El coronavirus empezó en China y amenaza con convertirse en pandemia o desastre universal. En general, los que llegamos vivos a esta parte del sigo XXI carecemos de una experiencia de primera mano con epidemias arrasadoras como la viruela, que causó diez millones de muertos en el Imperio romano, o la peste negra, que liquidó en el siglo XIV a la mitad de la población de Eurasia y el norte de Africa. Pero aún quedan sobrevivientes de la llamada gripe española, con sus cien millones de víctimas en todo el planeta apenas terminada la Primera Guerra Mundial.
Personalmente, tengo el recuerdo de la epidemia de poliomielitis que azotó a la Argentina con sus cuatro mil muertos y su multitud de discapacitados en las largas vacaciones de 1956, cuando la enfermedad hizo que se postergara el inicio de las clases. Luego llegó la obligatoria vacuna Salk, y después la Sabin, preferida por los niños porque no era una inyección y se tomaba diluida en un terrón de azúcar (tal vez la vacunación sea hoy el último refugio del azúcar en terrones). Más recientemente tuvimos una colección de amenazas venidas de lugares remotos, como la gripe A, la aviar, el ébola, el SARS, el zika y la chikunguña, que no alcanzaron la peligrosidad que se les atribuyó en un primer momento.
Todavía no sabemos si nuestro coronavirus será una más de ellas o diezmará el mundo. Lo inevitable, con o sin explotación mediática, es que dé miedo. Una de las películas que más me aterrorizaron en la vida fue Epidemia, con Dustin Hoffman y Rene Russo, sobre un virus inspirado en el ébola que atacaba un pueblito californiano. En un momento, los militares proponen reemplazar la cuarentena por el bombardeo, una idea que podría ocurrírsele al camarada Kim Jong-un y que también ronda La peste de Camus. Pero los doctores de Epidemia encuentran a un simpático monito introducido de contrabando, que es el huésped del agente patógeno. A partir de sus anticuerpos, los héroes logran fabricar un suero y eliminan la doble amenaza del virus y las bombas. La película obedece a la idea que hoy nos hacemos de las epidemias: para conjurarlas, es cuestión de que los científicos localicen su origen y descubran la vacuna para los sanos y el remedio para los infectados.

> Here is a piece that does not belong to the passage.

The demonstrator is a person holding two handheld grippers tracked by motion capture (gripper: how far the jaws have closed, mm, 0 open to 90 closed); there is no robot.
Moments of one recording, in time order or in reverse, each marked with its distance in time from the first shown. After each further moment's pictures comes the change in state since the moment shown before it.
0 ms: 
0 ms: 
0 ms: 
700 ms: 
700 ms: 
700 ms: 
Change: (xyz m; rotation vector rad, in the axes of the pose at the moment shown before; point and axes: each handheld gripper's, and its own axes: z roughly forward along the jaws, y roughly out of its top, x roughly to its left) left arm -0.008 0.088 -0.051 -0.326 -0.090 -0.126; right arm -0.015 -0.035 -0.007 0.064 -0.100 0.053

Durante muchos siglos, en cambio, la peste era un castigo divino. El diario del año de la peste, de Daniel Defoe, se ocupa de la plaga que azotó Londres en 1665, y atribuye a la voluntad de Dios tanto su aparición como su desvanecimiento. Dice Defoe que este “no fue producido por el hallazgo de ninguna nueva medicina, ni por ningún nuevo método de curación descubierto; tampoco por la experiencia que hubiesen adquirido los médicos y cirujanos en la operación; sino que era, indudablemente, la obra secreta e invisible de Aquel que primero nos había enviado esta enfermedad como castigo; dejo al sector ateo de la humanidad que califique mis palabras como le plazca”. Hay algo perturbador en que existan amenazas apocalípticas que no imaginamos, pero también en que la duración y la malignidad de una epidemia sean impredecibles y que esta pueda extinguirse sin que la ciencia haya participado en su cura. No creemos en la explicación teológica, pero es cierto que su simetría tiene una elegancia que le falta al esmerado trabajo con los microscopios.